• **What the task requires**: What you print must match the data line for line.

• **Dataset content**:
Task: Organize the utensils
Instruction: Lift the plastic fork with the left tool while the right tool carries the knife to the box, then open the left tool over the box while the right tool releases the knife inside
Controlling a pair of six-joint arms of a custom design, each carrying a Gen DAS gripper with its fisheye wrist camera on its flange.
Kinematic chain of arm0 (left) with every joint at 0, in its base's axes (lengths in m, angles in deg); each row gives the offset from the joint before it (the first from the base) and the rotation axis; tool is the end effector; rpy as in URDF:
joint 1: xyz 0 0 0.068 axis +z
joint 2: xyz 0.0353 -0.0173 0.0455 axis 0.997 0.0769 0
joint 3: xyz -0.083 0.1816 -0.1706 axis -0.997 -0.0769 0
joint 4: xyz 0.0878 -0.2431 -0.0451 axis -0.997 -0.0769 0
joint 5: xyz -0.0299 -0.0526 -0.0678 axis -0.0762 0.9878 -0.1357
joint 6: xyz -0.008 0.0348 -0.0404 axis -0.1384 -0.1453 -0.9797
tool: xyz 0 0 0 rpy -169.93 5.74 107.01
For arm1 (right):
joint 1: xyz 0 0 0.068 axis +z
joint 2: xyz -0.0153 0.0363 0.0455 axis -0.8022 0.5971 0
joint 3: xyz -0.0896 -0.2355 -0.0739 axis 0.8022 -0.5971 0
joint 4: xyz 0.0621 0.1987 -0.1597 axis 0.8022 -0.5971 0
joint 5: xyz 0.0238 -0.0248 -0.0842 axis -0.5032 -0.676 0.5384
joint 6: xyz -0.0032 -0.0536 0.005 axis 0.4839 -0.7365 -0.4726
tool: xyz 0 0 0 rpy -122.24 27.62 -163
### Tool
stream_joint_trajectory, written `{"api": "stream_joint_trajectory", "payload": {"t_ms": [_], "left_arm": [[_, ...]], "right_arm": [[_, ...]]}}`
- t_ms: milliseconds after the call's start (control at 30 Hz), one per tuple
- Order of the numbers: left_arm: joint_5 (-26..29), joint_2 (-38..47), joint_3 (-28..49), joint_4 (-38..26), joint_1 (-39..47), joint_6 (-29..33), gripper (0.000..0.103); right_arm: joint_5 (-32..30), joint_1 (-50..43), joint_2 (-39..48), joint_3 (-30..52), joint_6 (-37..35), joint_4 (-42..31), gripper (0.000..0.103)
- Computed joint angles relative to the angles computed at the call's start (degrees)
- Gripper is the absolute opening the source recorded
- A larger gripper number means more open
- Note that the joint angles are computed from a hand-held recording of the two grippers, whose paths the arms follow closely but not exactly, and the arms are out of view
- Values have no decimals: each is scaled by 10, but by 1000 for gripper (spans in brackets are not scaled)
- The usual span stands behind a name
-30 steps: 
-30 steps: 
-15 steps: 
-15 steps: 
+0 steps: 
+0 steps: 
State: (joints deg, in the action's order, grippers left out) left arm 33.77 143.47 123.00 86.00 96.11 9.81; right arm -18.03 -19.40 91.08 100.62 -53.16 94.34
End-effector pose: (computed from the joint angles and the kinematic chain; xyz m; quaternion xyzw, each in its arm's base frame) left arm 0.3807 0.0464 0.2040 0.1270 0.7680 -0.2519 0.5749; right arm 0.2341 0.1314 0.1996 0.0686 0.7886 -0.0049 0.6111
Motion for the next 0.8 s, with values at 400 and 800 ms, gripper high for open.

• **Answer space**:
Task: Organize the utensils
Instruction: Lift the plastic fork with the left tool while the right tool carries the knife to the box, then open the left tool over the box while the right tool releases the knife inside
Controlling a pair of six-joint arms of a custom design, each carrying a Gen DAS gripper with its fisheye wrist camera on its flange.
Kinematic chain of arm0 (left) with every joint at 0, in its base's axes (lengths in m, angles in deg); each row gives the offset from the joint before it (the first from the base) and the rotation axis; tool is the end effector; rpy as in URDF:
joint 1: xyz 0 0 0.068 axis +z
joint 2: xyz 0.0353 -0.0173 0.0455 axis 0.997 0.0769 0
joint 3: xyz -0.083 0.1816 -0.1706 axis -0.997 -0.0769 0
joint 4: xyz 0.0878 -0.2431 -0.0451 axis -0.997 -0.0769 0
joint 5: xyz -0.0299 -0.0526 -0.0678 axis -0.0762 0.9878 -0.1357
joint 6: xyz -0.008 0.0348 -0.0404 axis -0.1384 -0.1453 -0.9797
tool: xyz 0 0 0 rpy -169.93 5.74 107.01
For arm1 (right):
joint 1: xyz 0 0 0.068 axis +z
joint 2: xyz -0.0153 0.0363 0.0455 axis -0.8022 0.5971 0
joint 3: xyz -0.0896 -0.2355 -0.0739 axis 0.8022 -0.5971 0
joint 4: xyz 0.0621 0.1987 -0.1597 axis 0.8022 -0.5971 0
joint 5: xyz 0.0238 -0.0248 -0.0842 axis -0.5032 -0.676 0.5384
joint 6: xyz -0.0032 -0.0536 0.005 axis 0.4839 -0.7365 -0.4726
tool: xyz 0 0 0 rpy -122.24 27.62 -163
### Tool
stream_joint_trajectory, written `{"api": "stream_joint_trajectory", "payload": {"t_ms": [_], "left_arm": [[_, ...]], "right_arm": [[_, ...]]}}`
- t_ms: milliseconds after the call's start (control at 30 Hz), one per tuple
- Order of the numbers: left_arm: joint_5 (-26..29), joint_2 (-38..47), joint_3 (-28..49), joint_4 (-38..26), joint_1 (-39..47), joint_6 (-29..33), gripper (0.000..0.103); right_arm: joint_5 (-32..30), joint_1 (-50..43), joint_2 (-39..48), joint_3 (-30..52), joint_6 (-37..35), joint_4 (-42..31), gripper (0.000..0.103)
- Computed joint angles relative to the angles computed at the call's start (degrees)
- Gripper is the absolute opening the source recorded
- A larger gripper number means more open
- Note that the joint angles are computed from a hand-held recording of the two grippers, whose paths the arms follow closely but not exactly, and the arms are out of view
- Values have no decimals: each is scaled by 10, but by 1000 for gripper (spans in brackets are not scaled)
- The usual span stands behind a name
-30 steps: 
-30 steps: 
-15 steps: 
-15 steps: 
+0 steps: 
+0 steps: 
State: (joints deg, in the action's order, grippers left out) left arm 33.77 143.47 123.00 86.00 96.11 9.81; right arm -18.03 -19.40 91.08 100.62 -53.16 94.34
End-effector pose: (computed from the joint angles and the kinematic chain; xyz m; quaternion xyzw, each in its arm's base frame) left arm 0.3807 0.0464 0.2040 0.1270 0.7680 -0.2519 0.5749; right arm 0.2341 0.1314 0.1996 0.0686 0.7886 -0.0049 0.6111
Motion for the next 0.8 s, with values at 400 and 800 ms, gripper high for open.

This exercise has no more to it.